Pragmatischer Nutzen:

  • Ideen, Struktur, Texte: vom Flirt-Opener bis zur Entschuldigung (die man natürlich anpassen muss).
  • Sprachtraining: Schreiben, Korrigieren, Formulieren.
  • Unterhaltung & Rollenspiel: Eskapismus, Kreativität, Storytelling.

Sozialpsychologisch interessant: Viele Menschen nutzen KI als „Coach“ (27 % in der TÜV-Studie). Das passt gut zu Companion-Mechaniken: nicht nur Antworten, sondern „Begleitung“.

7) Risiken und Minuspunkte (die man realistisch einkalkulieren sollte)

  • Datenschutz & Intimität: Wer sehr Persönliches teilt, erzeugt ein Risiko (Accounts, Chatlogs, Zahlungsdaten). Die TÜV-Studie zeigt zudem, dass ein Teil der Nutzenden sogar sensible Infos in KI-Systeme eingibt.
  • Emotionales Over-Investing: Wenn KI immer zustimmt, kann das echte Beziehungen nicht ersetzen – und manchmal sogar unbemerkt verdrängen.
  • Verzerrte Erwartungshaltung: Eine KI ist optimiert auf „gute Gespräche“, nicht auf echtes Gegenüber. Das kann reale Dating-Dynamiken komisch wirken lassen.
  • Kostenfallen/Monetarisierung: Companion-Angebote arbeiten oft mit Abos, Credits, Add-ons – das kann sich schleichend summieren.
  • Halluzinationen & falsche Sicherheit: KI kann überzeugend klingen und trotzdem falsch liegen. (Für Ratschläge mit echten Konsequenzen: doppelt prüfen.)

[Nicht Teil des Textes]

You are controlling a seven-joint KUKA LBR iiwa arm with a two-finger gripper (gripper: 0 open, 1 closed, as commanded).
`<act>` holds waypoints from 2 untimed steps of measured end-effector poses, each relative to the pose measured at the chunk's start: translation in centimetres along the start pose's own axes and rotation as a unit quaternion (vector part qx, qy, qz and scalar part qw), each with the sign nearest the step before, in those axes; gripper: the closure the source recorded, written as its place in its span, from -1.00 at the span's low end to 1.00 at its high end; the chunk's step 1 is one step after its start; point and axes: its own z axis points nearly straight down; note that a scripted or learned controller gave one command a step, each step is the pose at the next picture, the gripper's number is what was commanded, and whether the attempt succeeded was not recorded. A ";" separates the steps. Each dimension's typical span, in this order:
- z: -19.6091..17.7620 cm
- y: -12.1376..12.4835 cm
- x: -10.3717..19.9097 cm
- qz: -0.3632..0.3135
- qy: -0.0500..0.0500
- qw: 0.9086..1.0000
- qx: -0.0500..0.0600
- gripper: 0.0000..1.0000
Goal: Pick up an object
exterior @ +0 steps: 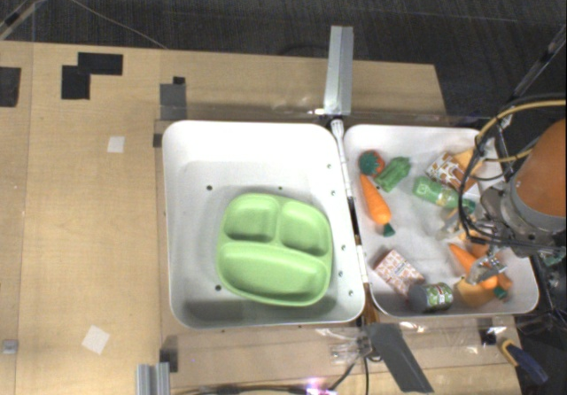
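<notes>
Lying in the right bin (390, 141): carrot (376, 199), green bottle (435, 194), patterned box (398, 268), can (436, 297) and more small toys near the gripper (485, 262), low over the bin's right side, jaw state impossible to tell; beside it, left bin (190, 207) holding 1 green tray (275, 248).

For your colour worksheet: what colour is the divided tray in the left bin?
Light green tray, camera view.

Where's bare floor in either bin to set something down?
Left bin: a bare strip around the green tray, widest toward the far-left corner. Right bin: one small patch between the carrot and the patterned box; crowded near the arm.
</notes>
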 end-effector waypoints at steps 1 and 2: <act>1.3 0.1 0.6 0.001 0.006 1.000 -0.003 -1.00; 0.0 0.0 0.0 0.000 -0.001 1.000 0.001 1.00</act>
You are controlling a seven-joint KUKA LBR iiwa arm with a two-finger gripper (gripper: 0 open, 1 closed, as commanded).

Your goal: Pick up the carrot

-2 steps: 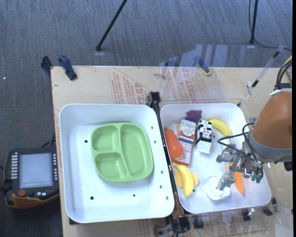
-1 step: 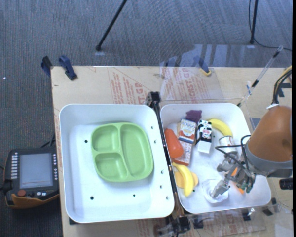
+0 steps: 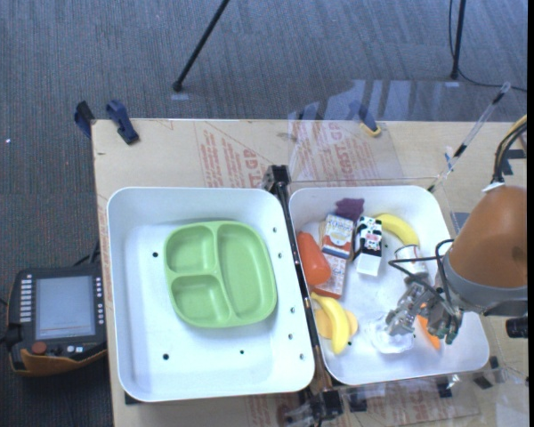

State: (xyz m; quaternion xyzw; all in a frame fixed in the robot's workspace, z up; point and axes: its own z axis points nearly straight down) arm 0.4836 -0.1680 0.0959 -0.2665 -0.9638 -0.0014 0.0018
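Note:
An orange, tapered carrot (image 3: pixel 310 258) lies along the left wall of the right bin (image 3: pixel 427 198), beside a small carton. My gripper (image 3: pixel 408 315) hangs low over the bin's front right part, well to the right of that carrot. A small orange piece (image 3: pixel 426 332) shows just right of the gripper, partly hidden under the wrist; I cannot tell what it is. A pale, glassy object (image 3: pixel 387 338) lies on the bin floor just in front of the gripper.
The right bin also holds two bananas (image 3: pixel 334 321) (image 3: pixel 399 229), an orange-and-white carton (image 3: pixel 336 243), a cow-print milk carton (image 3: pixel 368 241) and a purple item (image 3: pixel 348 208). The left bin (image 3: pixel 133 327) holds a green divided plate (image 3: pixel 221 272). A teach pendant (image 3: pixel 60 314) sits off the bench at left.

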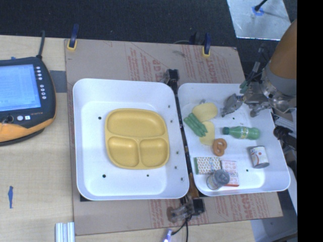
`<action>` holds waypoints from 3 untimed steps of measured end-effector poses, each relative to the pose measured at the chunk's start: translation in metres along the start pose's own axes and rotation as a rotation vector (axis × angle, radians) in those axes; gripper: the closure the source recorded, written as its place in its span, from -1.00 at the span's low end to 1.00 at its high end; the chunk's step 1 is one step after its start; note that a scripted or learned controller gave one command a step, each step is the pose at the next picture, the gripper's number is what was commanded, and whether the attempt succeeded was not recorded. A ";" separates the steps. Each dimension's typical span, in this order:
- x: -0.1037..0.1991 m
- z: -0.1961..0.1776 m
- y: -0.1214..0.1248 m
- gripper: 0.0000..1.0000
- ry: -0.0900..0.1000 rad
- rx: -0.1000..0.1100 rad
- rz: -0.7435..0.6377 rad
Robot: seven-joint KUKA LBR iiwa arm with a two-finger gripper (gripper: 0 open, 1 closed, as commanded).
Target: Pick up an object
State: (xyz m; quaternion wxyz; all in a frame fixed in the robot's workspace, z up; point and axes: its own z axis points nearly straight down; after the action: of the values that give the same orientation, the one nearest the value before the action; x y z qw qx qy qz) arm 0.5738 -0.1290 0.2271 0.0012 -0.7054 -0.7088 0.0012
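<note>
Your arm enters at the right edge, cut off there, so you see just part of its orange band and grey wrist. The claw (241,105) hangs over the upper part of the right bin (282,183), its dark fingers spread apart with nothing between them. Below it lie a green bottle (242,132), a small can (259,157), a pretzel-shaped ring (219,146), a green ridged vegetable toy (195,124) across two pale yellow pieces that partly hide each other, and two small packets (216,165) with a greyish round thing on top that you can't make out clearly. The left bin (86,135) holds a yellow divided plate (137,137). Both bins sit on brown cardboard clamped to the wooden table (30,185), with a teach pendant (22,97) cropped at the left and dark floor beyond.
</note>
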 end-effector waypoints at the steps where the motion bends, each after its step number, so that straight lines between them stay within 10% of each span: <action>1: 0.017 0.106 -0.034 -1.00 0.000 0.003 -0.001; 2: 0.022 0.136 -0.043 -1.00 0.000 0.001 -0.001; 3: 0.020 0.125 -0.043 1.00 -0.002 0.002 -0.005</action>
State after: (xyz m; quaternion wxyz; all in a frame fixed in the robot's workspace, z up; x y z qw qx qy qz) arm 0.5301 -0.1088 0.1018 0.0012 -0.7037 -0.7105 0.0026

Fazit: „Wie viele Deutsche?“ – die beste seriöse Antwort

  • Generative KI nutzen in Deutschland grob zwei Drittel (65 % laut TÜV; 67 % laut Bitkom).
  • Companion-ähnliche/emotionale Nutzung ist kleiner, aber messbar: 6 % der KI-Nutzenden empfinden KI als „guten Freund“ (TÜV).
  • Für konkrete Dienste wie Joi gibt es öffentlich eher Indikatoren (z. B. Traffic-Anteile), aber keine belastbaren „X Millionen Deutsche“-Zahl.